Departing Air Force Wing Commander’s Super Hercules Gets a Check-up in Tokyo

June 24, 2024
A U.S. Air Force C-130J Super Hercules looked like a massive mechanical patient on an operating table during an inspection Friday at this airlift hub in western Tokyo.

Jun. 21—YOKOTA AIR BASE, Japan — A U.S. Air Force C-130J Super Hercules looked like a massive mechanical patient on an operating table during an inspection Friday at this airlift hub in western Tokyo.

A metal platform surrounded the plane that's typically flown by 374th Airlift Wing commander Col. Andrew Roddan, who is due to hand over command next month after a two-year stint at Yokota.

Roddan commands the only U.S. tactical airlift wing in the Pacific. He has more than 4,100 hours flying C-130E and J models, from Iraq and Afghanistan to the Philippines and Central and South America, according to his Air Force biography.

Roddan's Super Hercules was coincidentally in the hangar for a routine two-week inspection required of each aircraft every 540 days, Tech. Sgt. Neil Ortiz said during a tour of the plane. The platform allows maintainers to access the four turboprop engines and other parts of the plane with relative ease.

The platform is optional, but "it creates a really good flow for maintenance," the dock chief with the 374th Maintenance Squadron said. "You lose a lot of man hours by pushing stands around."

During the inspection, maintainers opened engine cowlings, landing gear doors and the plane's nose to inspect all manner of mechanical parts. They even pulled the seats out of the cockpit to give them a once-over.

The 14 planes at Yokota arrived there to replace older C-130H models in March 2017, but most were built in 2008. Roddan's plane was built in 2014, Ortiz said.

Common issues that airmen find during inspections include propellors out of balance or incorrect gaps when landing gear doors close, he said.

"It is like a wheel alignment for your car," he said of the process of correcting the issues.

A group of maintainers, including Staff Sgt. Samuel Gonzalez-Nunez, were checking out the aircraft's front landing gear door on Friday.

The landing gear and the flight controls, including the wing flaps, are the most interesting parts of the plane, according to Gonzalez-Nunez, who arrived at Yokota four months ago after serving as a crew chief at Ramstein Air Base, Germany.

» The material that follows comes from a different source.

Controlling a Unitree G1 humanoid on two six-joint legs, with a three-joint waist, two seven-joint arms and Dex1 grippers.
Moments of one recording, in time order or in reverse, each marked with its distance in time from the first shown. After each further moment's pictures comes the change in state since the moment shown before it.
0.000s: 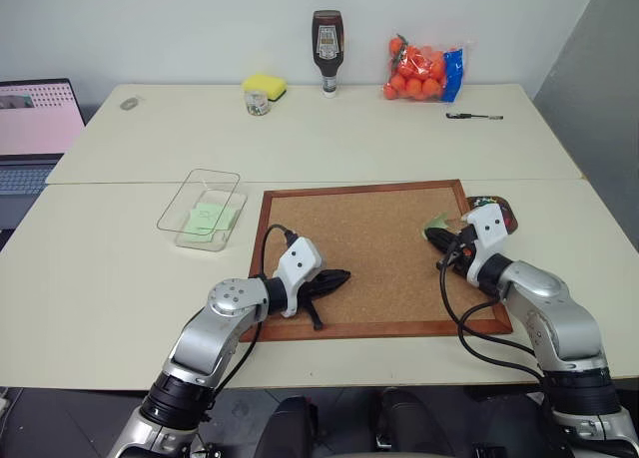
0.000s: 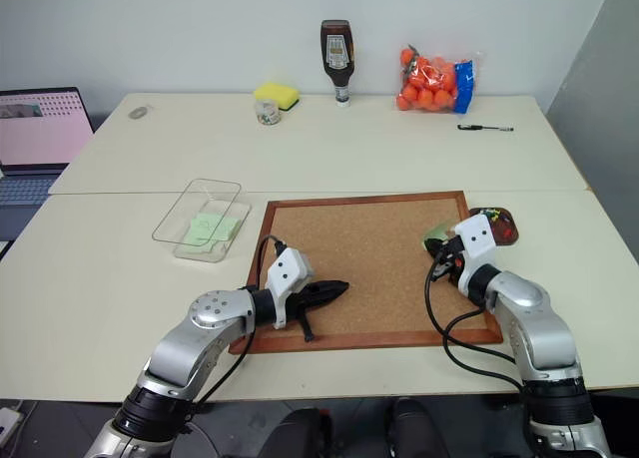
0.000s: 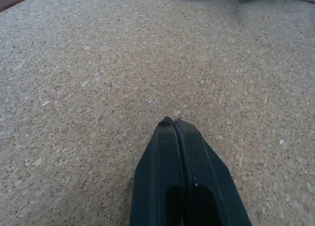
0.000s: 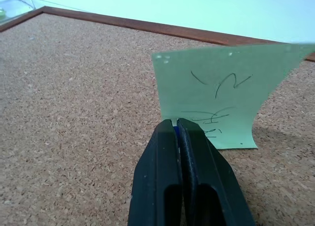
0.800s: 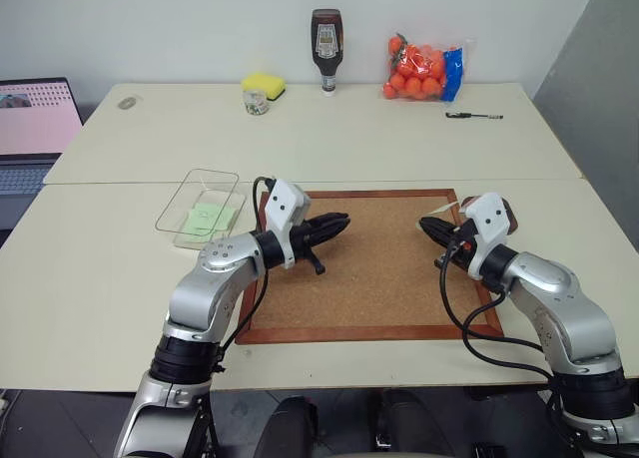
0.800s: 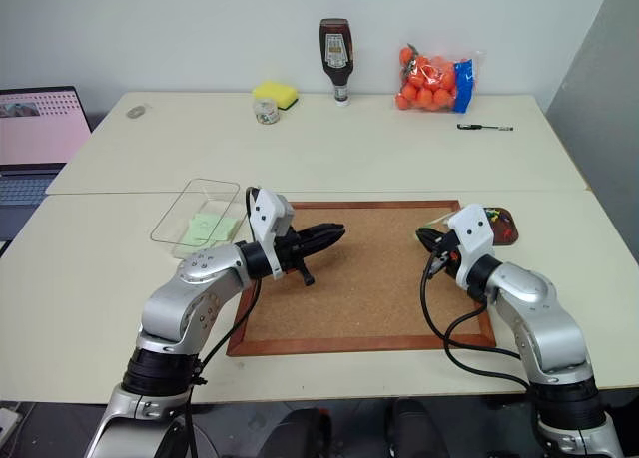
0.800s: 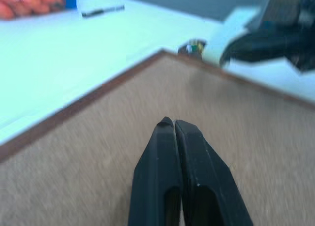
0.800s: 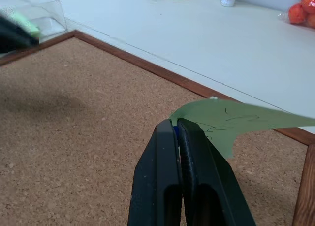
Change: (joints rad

The C-130s, which first took flight in the 1950s, have long proven their safety, Ortiz said.

"We flew them all over Africa, Europe and the Middle East," Ortiz said of his previous assignment as a C-130J crew chief at Ramstein.

The maintainers put a camera inside the plane's Rolls Royce engines every 3,000 hours of flight time to check for defects, he said.

"If we find a defect, we have to replace the engine," Ortiz said.

When the planes are 12 years old, they return to manufacturer Lockheed Martin in Warner Robbins, Ga., for a deeper inspection that involves removing the wings and tail. After the 12-year look inside, the planes return every six years for the same inspection, he said.